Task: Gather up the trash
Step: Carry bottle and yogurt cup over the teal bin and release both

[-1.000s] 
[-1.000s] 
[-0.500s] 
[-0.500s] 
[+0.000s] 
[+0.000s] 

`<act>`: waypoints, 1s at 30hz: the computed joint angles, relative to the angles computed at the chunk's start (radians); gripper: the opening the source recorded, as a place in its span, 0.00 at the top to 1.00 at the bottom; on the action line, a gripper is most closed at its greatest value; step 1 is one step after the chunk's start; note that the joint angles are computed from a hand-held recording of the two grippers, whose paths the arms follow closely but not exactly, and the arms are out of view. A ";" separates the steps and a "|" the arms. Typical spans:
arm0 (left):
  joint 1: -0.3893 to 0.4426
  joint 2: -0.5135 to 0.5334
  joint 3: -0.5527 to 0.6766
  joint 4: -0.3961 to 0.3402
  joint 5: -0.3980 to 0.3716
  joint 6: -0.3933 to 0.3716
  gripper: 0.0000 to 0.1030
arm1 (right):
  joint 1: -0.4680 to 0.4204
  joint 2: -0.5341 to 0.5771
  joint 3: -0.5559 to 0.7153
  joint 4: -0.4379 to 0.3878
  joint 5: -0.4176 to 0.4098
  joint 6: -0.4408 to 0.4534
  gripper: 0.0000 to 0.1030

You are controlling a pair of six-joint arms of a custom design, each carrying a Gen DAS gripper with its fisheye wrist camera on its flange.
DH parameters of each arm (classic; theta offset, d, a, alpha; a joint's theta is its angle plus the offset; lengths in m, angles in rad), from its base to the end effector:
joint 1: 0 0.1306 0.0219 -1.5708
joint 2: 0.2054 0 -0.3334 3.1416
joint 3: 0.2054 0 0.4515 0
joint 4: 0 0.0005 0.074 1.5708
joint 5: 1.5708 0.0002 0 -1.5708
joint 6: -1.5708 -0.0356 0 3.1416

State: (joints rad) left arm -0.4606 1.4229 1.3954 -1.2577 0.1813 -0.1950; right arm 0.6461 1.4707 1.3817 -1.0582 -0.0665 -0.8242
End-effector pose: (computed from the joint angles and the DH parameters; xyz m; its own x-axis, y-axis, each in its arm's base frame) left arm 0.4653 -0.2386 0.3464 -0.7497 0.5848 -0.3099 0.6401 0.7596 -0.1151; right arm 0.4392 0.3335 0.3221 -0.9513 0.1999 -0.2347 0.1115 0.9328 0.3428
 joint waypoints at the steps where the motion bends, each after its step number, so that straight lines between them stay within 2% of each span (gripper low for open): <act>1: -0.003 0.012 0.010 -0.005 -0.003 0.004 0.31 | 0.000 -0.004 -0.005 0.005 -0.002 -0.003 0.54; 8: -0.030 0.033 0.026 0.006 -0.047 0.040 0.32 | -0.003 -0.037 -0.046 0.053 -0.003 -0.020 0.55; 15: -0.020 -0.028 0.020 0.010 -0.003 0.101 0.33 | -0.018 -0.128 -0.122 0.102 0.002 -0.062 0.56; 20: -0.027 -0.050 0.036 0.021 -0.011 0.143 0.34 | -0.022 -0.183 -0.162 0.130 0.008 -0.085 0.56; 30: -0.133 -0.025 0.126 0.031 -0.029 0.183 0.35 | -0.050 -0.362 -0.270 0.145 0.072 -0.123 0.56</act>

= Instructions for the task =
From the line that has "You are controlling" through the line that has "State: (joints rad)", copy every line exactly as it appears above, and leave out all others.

= The completed task =
You are controlling a pair of six-joint arms of a custom design, each carrying a Gen DAS gripper with its fisheye wrist camera on its flange.
DH parameters of each arm (classic; theta offset, d, a, alpha; a joint's theta is its angle plus the offset; lengths in m, angles in rad), from its base to the end effector:
joint 1: 0 0.1306 0.0219 -1.5708
joint 2: 0.2054 0 -0.3334 3.1416
joint 3: 0.2054 0 0.4515 0
joint 4: 0 0.0005 0.074 1.5708
joint 5: 1.5708 0.0002 0 -1.5708
joint 6: -1.5708 -0.0356 0 3.1416

State: (joints rad) left arm -0.4606 1.4229 1.3954 -1.2577 0.1813 -0.1950; right arm 0.6461 1.4707 1.3817 -1.0582 -0.0665 -0.8242

This exercise has been fully answered.